(Exercise requirements)
Please return only the lines from the one holding "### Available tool" through the one holding "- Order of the", exactly as they appear in the records below, both ends included.

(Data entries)
##############################

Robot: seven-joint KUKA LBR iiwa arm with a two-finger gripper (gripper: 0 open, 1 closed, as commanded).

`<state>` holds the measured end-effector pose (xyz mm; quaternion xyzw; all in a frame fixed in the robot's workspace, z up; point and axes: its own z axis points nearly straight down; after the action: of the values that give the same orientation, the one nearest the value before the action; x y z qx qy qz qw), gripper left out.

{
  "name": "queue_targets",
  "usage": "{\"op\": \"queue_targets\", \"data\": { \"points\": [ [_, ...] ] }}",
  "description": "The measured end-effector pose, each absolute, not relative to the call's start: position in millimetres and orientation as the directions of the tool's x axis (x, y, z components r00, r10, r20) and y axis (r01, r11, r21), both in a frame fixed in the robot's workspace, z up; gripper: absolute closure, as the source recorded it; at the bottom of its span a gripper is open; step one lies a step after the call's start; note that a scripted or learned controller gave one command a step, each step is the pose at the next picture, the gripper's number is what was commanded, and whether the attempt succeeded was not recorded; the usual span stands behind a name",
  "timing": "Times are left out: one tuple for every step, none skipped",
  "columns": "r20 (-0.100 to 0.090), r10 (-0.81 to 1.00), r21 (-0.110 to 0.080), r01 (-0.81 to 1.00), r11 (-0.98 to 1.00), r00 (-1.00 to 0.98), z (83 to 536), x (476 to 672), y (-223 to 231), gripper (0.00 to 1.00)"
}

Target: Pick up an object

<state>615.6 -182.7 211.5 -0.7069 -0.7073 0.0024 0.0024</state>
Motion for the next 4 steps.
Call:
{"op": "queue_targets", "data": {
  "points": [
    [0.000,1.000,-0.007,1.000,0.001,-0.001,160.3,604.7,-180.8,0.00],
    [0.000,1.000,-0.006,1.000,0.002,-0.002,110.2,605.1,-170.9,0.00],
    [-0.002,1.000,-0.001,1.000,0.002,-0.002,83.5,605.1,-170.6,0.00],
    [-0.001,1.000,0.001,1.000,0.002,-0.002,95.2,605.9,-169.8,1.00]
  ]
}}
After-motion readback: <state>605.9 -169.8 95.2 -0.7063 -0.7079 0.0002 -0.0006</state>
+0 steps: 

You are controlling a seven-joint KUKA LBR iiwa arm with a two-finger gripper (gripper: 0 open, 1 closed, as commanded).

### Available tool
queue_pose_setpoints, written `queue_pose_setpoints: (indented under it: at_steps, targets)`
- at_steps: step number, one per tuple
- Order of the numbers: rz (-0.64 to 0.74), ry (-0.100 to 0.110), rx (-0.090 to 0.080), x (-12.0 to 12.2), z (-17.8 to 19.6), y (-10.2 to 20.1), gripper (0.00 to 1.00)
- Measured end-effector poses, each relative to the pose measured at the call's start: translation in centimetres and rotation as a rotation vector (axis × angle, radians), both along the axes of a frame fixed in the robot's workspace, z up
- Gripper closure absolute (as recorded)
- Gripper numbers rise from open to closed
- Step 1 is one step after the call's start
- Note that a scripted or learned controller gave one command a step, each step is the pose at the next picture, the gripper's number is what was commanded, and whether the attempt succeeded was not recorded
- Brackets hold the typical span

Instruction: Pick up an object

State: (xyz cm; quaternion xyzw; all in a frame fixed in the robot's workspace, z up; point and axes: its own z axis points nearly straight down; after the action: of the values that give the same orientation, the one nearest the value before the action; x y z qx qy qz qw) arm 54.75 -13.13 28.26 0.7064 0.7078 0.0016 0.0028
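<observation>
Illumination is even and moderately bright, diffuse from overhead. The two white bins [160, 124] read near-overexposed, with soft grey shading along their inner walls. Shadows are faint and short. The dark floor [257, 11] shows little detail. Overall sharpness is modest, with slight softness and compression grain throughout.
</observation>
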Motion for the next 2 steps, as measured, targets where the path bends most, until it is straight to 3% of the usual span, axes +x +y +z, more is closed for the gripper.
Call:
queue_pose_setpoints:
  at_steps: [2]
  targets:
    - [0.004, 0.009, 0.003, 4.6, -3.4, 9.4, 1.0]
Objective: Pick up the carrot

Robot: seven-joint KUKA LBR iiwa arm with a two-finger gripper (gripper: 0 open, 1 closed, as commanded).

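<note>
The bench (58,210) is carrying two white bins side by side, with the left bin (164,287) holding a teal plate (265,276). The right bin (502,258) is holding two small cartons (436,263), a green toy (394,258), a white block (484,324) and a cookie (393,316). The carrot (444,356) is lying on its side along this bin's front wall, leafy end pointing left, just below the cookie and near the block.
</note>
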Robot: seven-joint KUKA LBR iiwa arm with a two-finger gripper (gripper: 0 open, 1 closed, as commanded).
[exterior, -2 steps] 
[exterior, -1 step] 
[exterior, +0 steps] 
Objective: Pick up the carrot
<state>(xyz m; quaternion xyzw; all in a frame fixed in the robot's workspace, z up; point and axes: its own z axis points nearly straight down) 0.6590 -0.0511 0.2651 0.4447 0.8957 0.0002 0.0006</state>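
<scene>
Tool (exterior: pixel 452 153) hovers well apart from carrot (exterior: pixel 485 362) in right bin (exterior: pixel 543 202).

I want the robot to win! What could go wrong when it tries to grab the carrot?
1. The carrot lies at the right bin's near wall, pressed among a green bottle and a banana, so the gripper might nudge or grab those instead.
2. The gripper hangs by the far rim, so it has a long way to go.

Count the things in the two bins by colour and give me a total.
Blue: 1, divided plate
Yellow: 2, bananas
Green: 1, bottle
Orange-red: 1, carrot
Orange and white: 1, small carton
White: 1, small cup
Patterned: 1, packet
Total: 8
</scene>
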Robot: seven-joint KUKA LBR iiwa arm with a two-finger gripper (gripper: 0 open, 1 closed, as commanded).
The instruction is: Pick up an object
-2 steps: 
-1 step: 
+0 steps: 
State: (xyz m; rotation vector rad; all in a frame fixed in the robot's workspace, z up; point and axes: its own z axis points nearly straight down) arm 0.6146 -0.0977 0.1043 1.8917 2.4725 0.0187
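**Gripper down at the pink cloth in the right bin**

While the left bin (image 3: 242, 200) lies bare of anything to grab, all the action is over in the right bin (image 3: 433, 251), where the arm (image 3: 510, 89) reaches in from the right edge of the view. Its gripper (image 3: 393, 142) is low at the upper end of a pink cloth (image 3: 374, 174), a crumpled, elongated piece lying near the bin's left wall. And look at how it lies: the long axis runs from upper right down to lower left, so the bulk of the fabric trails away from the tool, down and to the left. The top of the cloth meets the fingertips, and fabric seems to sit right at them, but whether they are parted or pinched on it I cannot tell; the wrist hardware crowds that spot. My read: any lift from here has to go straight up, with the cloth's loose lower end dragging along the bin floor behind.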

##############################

(Answer to the exercise)
### Available tool
queue_pose_setpoints, written `queue_pose_setpoints: (indented under it: at_steps, targets)`
- at_steps: step number, one per tuple
- Order of the numbers: rz (-0.64 to 0.74), ry (-0.100 to 0.110), rx (-0.090 to 0.080), x (-12.0 to 12.2), z (-17.8 to 19.6), y (-10.2 to 20.1), gripper (0.00 to 1.00)

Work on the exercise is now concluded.